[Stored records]
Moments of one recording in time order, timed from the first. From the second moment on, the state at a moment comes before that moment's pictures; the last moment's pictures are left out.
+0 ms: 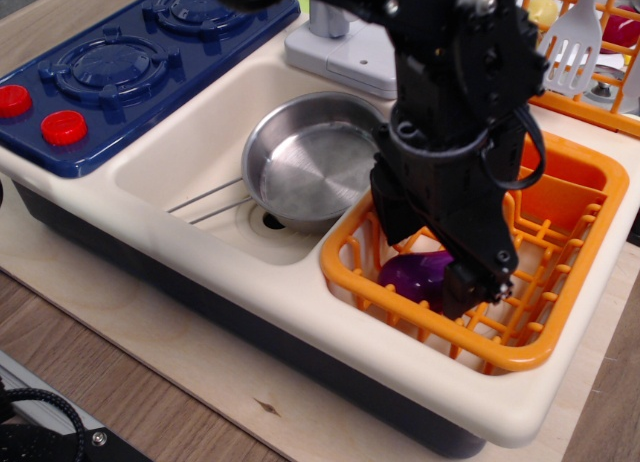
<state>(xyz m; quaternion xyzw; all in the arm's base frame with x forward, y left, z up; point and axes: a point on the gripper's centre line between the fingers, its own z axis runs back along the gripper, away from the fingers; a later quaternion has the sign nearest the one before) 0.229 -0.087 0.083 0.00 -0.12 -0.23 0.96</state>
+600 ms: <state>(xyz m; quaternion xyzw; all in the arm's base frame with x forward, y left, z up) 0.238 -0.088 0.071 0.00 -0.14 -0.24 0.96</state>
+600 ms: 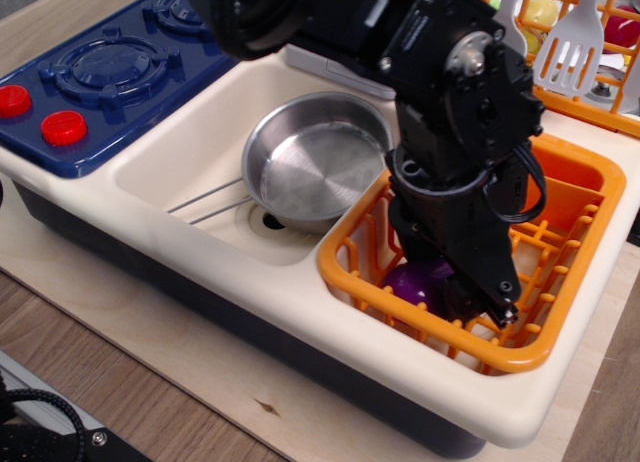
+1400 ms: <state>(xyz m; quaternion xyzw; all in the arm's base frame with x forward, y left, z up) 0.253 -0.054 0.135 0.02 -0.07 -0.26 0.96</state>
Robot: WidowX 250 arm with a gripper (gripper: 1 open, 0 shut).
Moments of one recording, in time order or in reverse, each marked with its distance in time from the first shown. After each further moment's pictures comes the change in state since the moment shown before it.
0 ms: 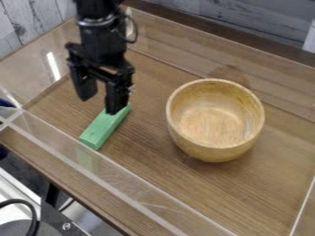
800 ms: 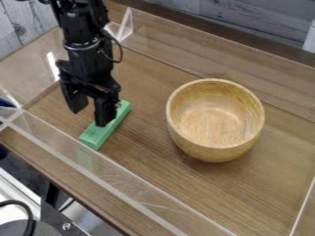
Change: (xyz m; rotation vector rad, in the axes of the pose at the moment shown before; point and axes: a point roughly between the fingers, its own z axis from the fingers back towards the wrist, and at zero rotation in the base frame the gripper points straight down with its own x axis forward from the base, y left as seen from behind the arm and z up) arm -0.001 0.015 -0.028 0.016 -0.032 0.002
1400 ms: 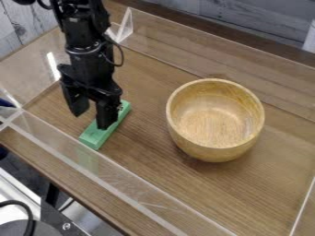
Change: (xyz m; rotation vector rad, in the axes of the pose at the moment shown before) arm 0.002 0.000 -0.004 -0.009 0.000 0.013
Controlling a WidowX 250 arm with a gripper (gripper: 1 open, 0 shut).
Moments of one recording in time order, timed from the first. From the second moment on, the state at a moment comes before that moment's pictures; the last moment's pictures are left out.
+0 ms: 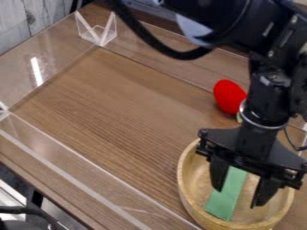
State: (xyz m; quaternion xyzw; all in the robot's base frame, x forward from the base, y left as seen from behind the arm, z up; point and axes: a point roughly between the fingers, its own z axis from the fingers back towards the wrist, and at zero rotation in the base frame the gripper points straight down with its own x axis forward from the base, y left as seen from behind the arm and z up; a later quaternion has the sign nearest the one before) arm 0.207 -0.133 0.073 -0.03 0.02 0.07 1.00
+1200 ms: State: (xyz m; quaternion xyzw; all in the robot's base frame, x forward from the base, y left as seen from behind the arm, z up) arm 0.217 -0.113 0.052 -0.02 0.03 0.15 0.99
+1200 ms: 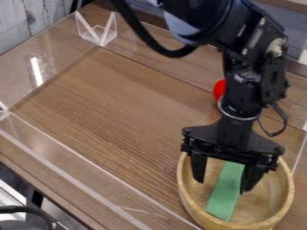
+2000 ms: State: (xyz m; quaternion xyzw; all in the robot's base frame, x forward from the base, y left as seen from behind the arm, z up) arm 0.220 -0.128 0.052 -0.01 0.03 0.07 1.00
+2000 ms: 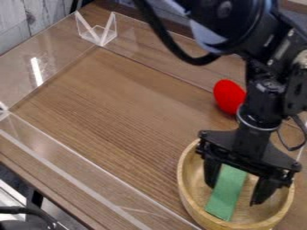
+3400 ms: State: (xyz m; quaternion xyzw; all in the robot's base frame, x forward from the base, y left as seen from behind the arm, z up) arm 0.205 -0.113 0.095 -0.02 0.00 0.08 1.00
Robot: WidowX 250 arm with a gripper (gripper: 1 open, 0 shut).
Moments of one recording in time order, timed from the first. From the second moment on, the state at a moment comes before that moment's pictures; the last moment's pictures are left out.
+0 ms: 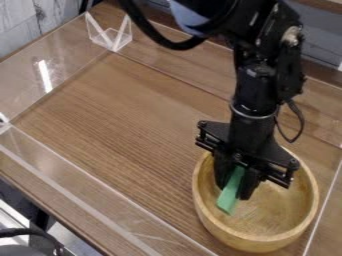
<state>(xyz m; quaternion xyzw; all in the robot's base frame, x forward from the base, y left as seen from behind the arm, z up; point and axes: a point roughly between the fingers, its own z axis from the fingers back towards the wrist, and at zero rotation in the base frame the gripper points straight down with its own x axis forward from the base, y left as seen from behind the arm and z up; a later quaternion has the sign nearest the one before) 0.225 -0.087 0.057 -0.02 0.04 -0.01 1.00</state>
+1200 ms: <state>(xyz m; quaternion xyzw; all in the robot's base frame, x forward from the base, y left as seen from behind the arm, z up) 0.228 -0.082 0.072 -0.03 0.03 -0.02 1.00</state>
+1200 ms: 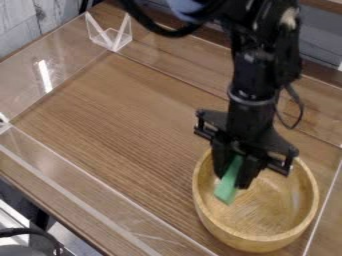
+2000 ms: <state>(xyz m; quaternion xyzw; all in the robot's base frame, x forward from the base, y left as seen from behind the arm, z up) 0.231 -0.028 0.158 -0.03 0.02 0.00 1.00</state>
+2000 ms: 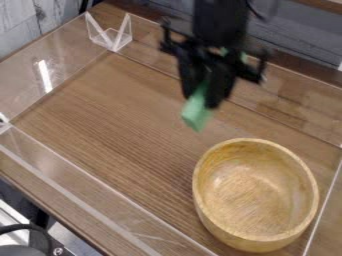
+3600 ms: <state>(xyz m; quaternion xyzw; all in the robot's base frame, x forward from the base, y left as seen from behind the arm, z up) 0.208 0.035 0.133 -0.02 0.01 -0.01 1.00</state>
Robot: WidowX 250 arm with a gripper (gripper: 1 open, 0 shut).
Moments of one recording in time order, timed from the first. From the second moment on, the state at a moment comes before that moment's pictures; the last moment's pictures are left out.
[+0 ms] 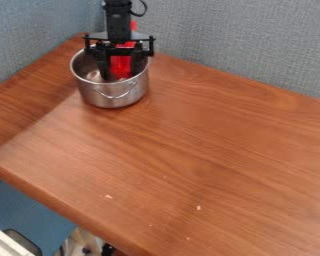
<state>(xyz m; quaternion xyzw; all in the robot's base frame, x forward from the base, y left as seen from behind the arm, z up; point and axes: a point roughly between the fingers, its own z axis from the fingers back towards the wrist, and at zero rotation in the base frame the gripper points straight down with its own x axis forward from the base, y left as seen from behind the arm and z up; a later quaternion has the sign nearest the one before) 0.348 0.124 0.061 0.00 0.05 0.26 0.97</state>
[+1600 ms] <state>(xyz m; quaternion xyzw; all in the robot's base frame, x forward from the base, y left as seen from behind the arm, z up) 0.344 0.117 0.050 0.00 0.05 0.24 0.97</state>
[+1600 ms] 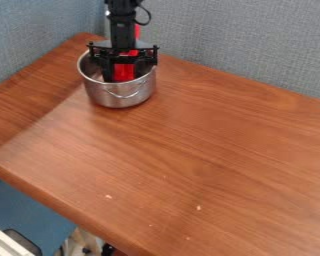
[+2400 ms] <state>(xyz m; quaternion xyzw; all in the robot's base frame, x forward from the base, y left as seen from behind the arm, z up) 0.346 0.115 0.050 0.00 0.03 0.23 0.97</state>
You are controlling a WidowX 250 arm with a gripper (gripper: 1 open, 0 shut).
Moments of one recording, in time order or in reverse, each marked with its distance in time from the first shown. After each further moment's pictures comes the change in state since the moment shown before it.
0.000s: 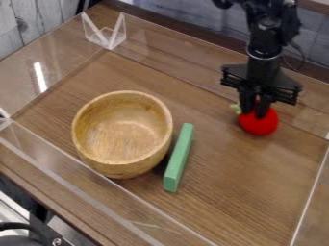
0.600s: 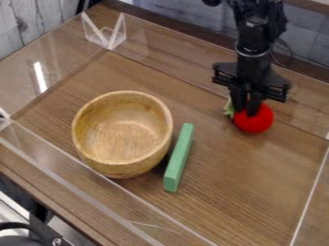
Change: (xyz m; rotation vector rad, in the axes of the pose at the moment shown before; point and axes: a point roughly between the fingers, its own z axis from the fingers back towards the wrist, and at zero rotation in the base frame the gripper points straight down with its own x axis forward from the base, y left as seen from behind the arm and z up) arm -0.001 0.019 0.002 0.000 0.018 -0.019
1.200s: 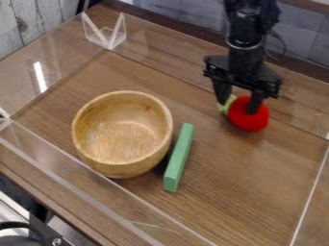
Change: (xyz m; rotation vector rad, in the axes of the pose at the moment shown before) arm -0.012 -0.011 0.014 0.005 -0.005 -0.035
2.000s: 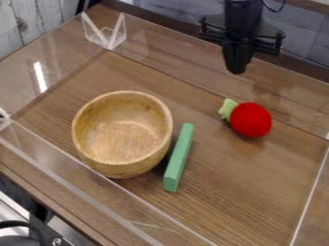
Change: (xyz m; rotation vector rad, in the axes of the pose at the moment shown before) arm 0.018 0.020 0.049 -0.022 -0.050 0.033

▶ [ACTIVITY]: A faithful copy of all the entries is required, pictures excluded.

▶ [RESULT OF THE TASK]:
Moments of one recording in time order, timed from the first. From the second moment on, the state at a moment comes before that moment's pictures; the last moment's pictures are left out.
+0 ms: 
<state>(xyz m; quaternion xyzw; all in the arm's base frame with x forward, y left, z up; point and axes: a point on the gripper's centre line between the fingers, its own z axis runs back along the gripper, away from the fingers; a later quaternion has the sign nearest the one before) 0.229 -0.087 0.083 0.00 -0.12 -0.23 0.96</state>
+600 ms: <state>(xyz m; quaternion xyzw; all in the arm's base frame with x forward, y left, z up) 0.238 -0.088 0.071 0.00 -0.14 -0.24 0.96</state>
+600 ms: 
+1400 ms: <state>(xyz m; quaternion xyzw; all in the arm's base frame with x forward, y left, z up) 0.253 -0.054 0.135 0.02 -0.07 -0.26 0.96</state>
Robot: WidowX 250 arm with a gripper (gripper: 1 open, 0 shut).
Moments of one recording, in time order or in reverse, each marked with its distance in time from the first shown. After each further moment's pictures comes the change in state since the moment shown before it.
0 ms: 
800 ms: 
Change: (xyz m; rotation vector rad, in the axes of the pose at the moment shown before; point and axes: a point roughly between the fingers, its own z axis from the fingers back towards the wrist, and at zero rotation in the base frame the gripper points straight down with its own x axis forward from the base, y left as seen from behind the arm and z up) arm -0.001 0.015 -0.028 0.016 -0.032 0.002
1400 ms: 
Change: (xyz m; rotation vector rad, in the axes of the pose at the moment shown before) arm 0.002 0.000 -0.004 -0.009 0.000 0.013
Controlling a WidowX 250 arm with a gripper (gripper: 1 open, 0 shut).
Moments of one recording in time order, timed from the first. From the second moment on, the state at a moment comes before that moment's pictures; the last moment's pictures are left out.
+0 ms: 
State: (xyz m; quaternion xyzw; all in the robot's base frame, x forward from the base, y left as seen from behind the arm, z up; point and axes: a point roughly between the fingers, its own z axis from the fingers back towards the wrist, and at zero rotation in the base frame the gripper points straight down with its own x axis forward from the base, y left as seen from behind the arm and z up; a later quaternion has the sign nearest the one before) arm 0.207 -0.133 0.073 -0.03 0.02 0.07 1.00
+1200 ms: State: (xyz m; quaternion xyzw; all in the robot's base frame, x forward from the base, y left as seen from behind the arm, z up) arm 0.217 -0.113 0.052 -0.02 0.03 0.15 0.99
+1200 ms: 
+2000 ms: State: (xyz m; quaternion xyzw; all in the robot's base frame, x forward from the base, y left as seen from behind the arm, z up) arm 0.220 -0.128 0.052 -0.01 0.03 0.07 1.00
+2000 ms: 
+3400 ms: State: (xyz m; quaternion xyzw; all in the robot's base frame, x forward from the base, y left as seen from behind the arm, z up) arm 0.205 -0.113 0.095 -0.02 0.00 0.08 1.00
Robot: WidowX 250 arm with a gripper (gripper: 1 open, 0 shut).
Moments of one recording in time order, timed from the first. From the second moment on, the state at a moment comes before that moment's pictures; the last moment's pictures are left out.
+0 ms: 
<state>(xyz m; quaternion xyzw; all in the robot's base frame, x forward from the base, y left as seen from behind the arm, z up; point and axes: a point roughly between the fingers, its own z axis from the fingers back towards the wrist, and at zero rotation in the base frame the gripper points straight down with its own x axis forward from the base, y left as seen from behind the arm and z up; a later quaternion has the sign nearest the one before) 0.225 -0.087 0.057 -0.02 0.04 -0.01 1.00</state>
+1200 ms: <state>(xyz m; quaternion xyzw; all in the robot's base frame, x forward from the base, y left as seen from behind the arm, z up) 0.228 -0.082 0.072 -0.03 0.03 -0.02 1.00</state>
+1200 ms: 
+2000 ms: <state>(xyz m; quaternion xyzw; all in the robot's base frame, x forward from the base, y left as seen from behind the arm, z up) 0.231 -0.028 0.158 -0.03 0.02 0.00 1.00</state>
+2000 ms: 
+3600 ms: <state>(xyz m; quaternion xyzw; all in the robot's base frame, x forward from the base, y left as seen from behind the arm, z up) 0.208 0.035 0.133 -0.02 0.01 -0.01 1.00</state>
Robot: WidowX 250 arm with a gripper (gripper: 1 open, 0 shut).
Moments of one recording in time order, timed from the first. From the second moment on, the state at a moment comes before that moment's pictures; the last moment's pictures are left out.
[+0 ms] 
<state>(xyz m; quaternion xyzw; all in the robot's base frame, x forward from the base, y left as seen from behind the arm, z up; point and axes: a point roughly between the fingers, its own z axis from the fingers back towards the wrist, and at zero rotation in the base frame the gripper points straight down with its own x axis forward from the base, y left as seen from behind the arm and z up; a later quaternion has the sign nearest the one before) 0.348 0.124 0.061 0.00 0.05 0.26 0.97</state>
[+1600 ms] <state>(xyz m; quaternion xyzw; all in the robot's base frame, x forward from the base, y left as seen from behind the arm, z up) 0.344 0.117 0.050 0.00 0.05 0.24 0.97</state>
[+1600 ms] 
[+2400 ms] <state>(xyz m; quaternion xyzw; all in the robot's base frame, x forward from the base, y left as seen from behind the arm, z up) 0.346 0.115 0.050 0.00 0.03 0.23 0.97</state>
You are controlling a WidowX 250 arm with a gripper (gripper: 1 open, 0 shut).
Moments of one recording, in time order or in reverse, each marked with its distance in time from the first shown. After each further moment's pictures comes the change in state since the moment shown before it.
0.000s: 
0.600s: 
Change: (xyz m; rotation vector rad, in the axes of the pose at the moment shown before; point and axes: a point roughly between the fingers, its own z axis from the fingers back towards the wrist, and at zero rotation in the base frame the gripper points straight down with its own x axis forward from the base, y left as seen from behind the arm and z up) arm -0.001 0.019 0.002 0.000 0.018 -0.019
1.200s: 
Change: (xyz m; rotation vector rad, in the axes of the pose at the moment shown before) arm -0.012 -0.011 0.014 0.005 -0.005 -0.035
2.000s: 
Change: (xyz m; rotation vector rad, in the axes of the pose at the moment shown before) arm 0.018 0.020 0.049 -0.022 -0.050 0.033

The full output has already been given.